I must have had a puzzled look on my face, because he said, "I'm making myself say it that way, because that's how everybody who comes into the store says it, and they think I'm the one saying it wrong. I don't have time to explain over and over." (Same with Thonet, by the way. People will almost become irate about that one.)
A little over two years ago, noticing that the pronunciation of designer names was a frequent topic on many design sites, I decided to start researching names and come up with an unofficial pronunciation guide. I first posted the guide in May of 2011. Since then, it's grown to include almost 100 names of designers and companies.
The pronunciations are the result of my emailing companies and asking them for phonetic spellings of their company names or designers with whom they'd had close dealings. I've also emailed universities designers attended or at which they lectured or where experts on a particular designer are employed. Whenever possible, I've asked family members of designers. (To date, I've been in touch, either by email or by phone, with almost a dozen spouses, children or grandchildren of famous designers, many of whom have contacted me after reading one of my posts about a relative.) I've also used several sites that obtain pronunciations from native speakers of the countries where the designers were born.
Some of you might be wondering why I think BOFF-man is the correct pronunciation of the name.
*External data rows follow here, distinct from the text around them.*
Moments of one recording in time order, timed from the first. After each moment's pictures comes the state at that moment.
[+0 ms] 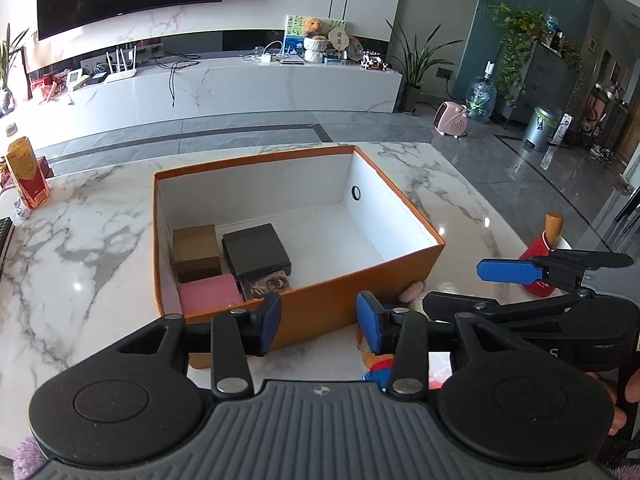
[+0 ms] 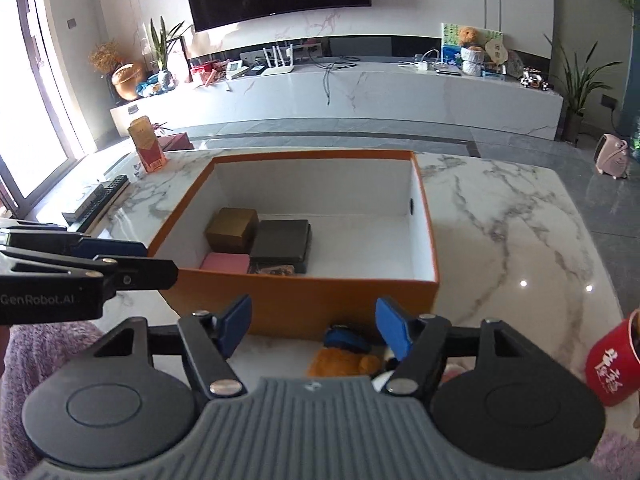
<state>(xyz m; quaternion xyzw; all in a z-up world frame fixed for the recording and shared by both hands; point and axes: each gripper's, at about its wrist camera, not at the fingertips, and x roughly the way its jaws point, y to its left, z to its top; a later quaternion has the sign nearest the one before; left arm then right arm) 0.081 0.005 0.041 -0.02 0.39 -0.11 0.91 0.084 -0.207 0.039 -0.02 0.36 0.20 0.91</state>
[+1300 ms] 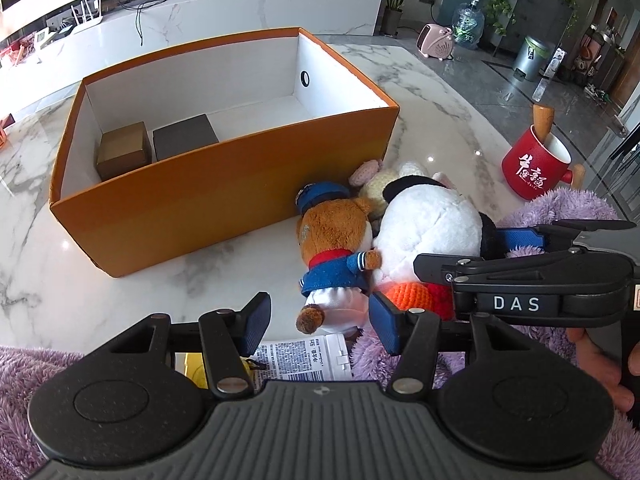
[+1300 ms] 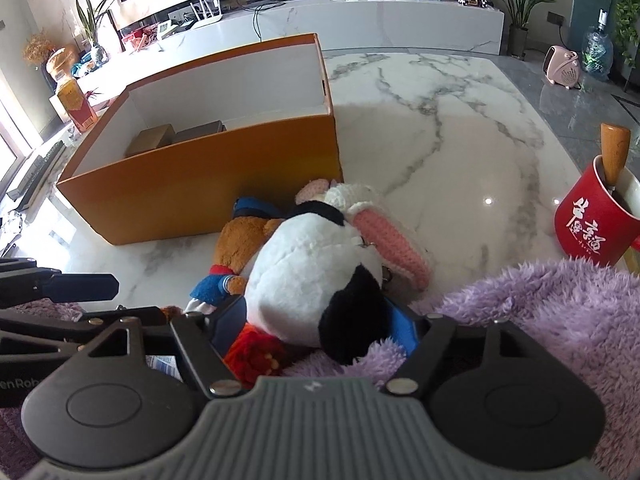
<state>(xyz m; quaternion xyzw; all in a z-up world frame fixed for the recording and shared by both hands) 0.062 -0.059 -0.030 0.01 0.48 -0.13 0.87 0.069 -0.262 -0.037 0.01 0.46 0.13 0.88</state>
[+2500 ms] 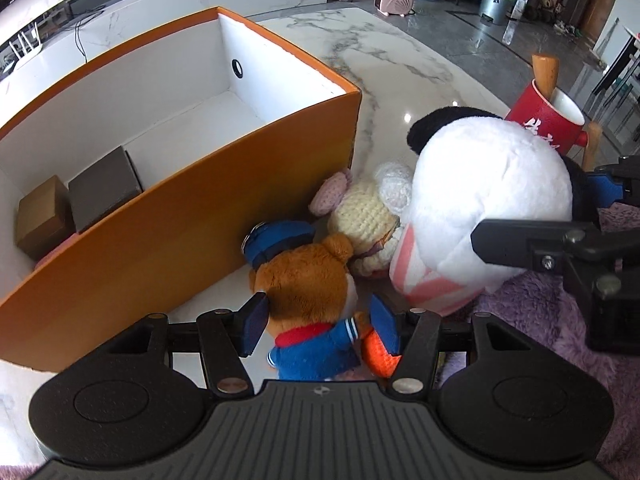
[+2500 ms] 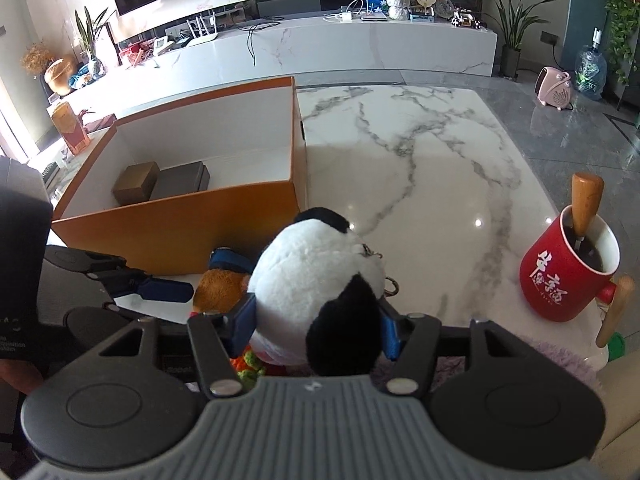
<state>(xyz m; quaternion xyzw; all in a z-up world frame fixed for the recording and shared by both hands) 0.132 -0.112 -0.069 0.09 0.51 -0.18 0.84 0.090 -0.289 -0.005 0.00 0.43 0.12 0.89</state>
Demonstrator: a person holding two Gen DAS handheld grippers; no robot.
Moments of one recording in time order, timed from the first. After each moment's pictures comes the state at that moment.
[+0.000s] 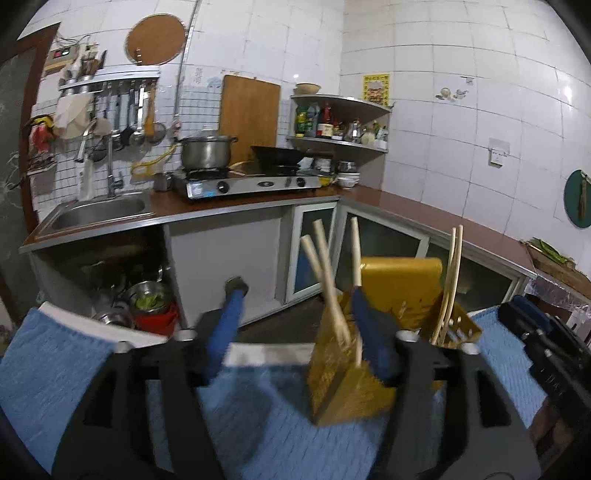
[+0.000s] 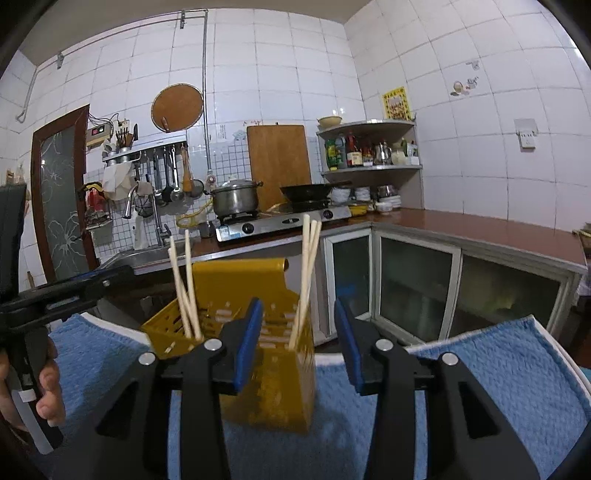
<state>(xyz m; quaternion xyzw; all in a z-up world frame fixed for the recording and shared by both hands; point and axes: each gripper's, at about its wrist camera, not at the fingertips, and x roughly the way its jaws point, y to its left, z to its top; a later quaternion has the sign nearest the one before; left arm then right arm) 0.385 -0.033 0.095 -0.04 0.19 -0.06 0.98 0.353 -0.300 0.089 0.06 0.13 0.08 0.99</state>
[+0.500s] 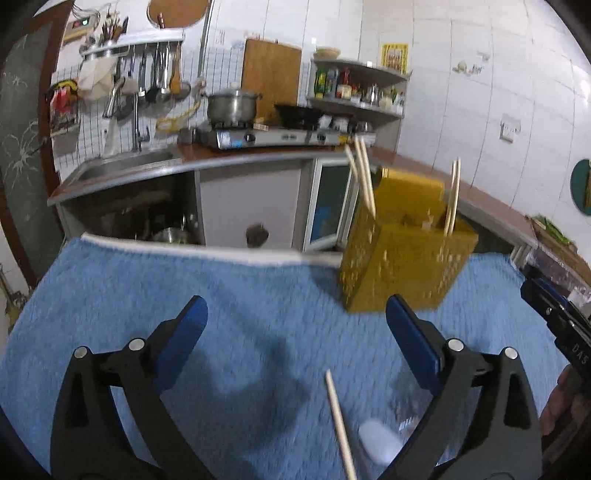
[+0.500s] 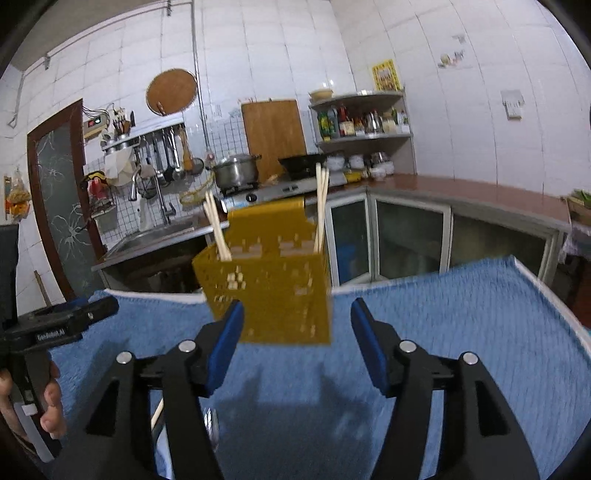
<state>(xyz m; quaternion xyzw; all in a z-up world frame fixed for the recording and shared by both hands) 0.300 0.010 0.052 -0.04 0.28 -0.04 0.96 0.269 -0.284 0.066 0.08 0.20 0.07 0.97</state>
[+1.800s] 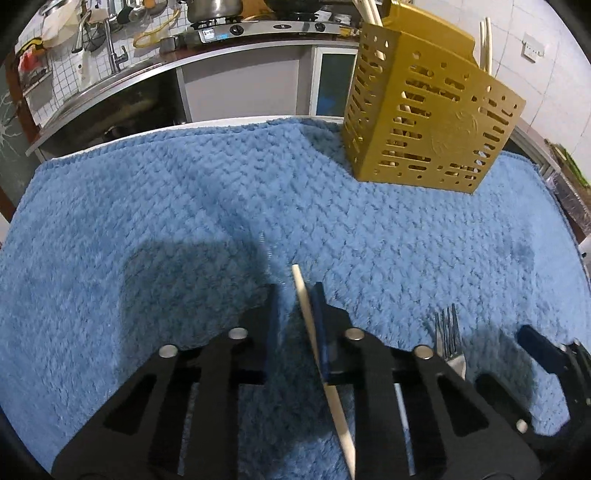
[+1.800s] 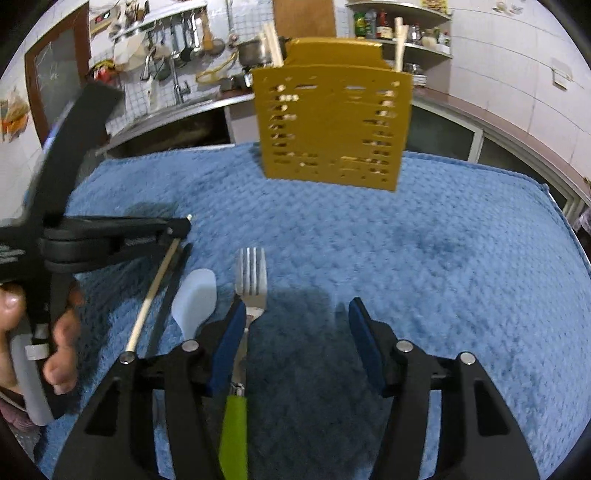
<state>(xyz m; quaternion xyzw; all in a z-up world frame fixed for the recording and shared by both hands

That's a fair question. In that particular case, I contacted Brigham Young University, where Baughman established the Department of Environmental Design in 1969. He served as chair of that department and adjunct professor for several years and later acted as a senior lecturer. Baughman's legacy is quite important to the school, and his death in 2003 leaves him in the very recent memory of his former colleagues. The school responded immediately...and emphatically...giving MY-low BOFF-man as the phonetic spelling of the name. Also, the Thayer Coggin, a company with whom Baughman had a 50-year relationship, shows the pronunciation of BOFF-man in his biography on their website. (I've also heard people insist that his first name is pronounced MEE-low, but BYU says no.)
Finally, you may be wondering why it matters. I've known people who have argued vociferously that Eames is pronounced AMES, although there are countless videos featuring people who actually worked in the Eames Office and knew the famous couple personally, and they all pronounce it with a long E.
|Ray and Charles Eames|
Also, ask 10 mid-century lovers how to pronounce Hans Wegner's name, and you'll get 10 different answers. In the case of Wegner, I contacted the firm of Carl Hansen and Son, a company that has produced his chairs since 1949. Their response to me was immediate and made the multiple pronunciation situation more understandable, since they admitted that outside Denmark they officially used VEG-ner, but inside Denmark, they officially pronounced it VEE-ner.
I've read comments from people who think it sounds snobbish and pretentious to pronounce the names the way the designers themselves pronounced their own names, but I disagree. I grew up with a name that everyone mispronounced. I've been called Danna, Donna, Deena, Dinah and Diana...and have never figured out how people get all that out of a name as simple as Dana (DAY-na). In fact, I have a former brother-in-law who still calls me Deena after 40+ years, so admittedly I may be overly sensitive, but I believe it shows respect for the memory of a designer, as well as to surviving family members, to give the original pronunciation at least a good try. How do you feel when people mispronounce your name? Do you correct them?
Where do you stand on the subject? Do you correct people when they mispronounce your name? Do you try to learn correct pronunciations of designers' names, or do you agree with the camp that says it doesn't matter?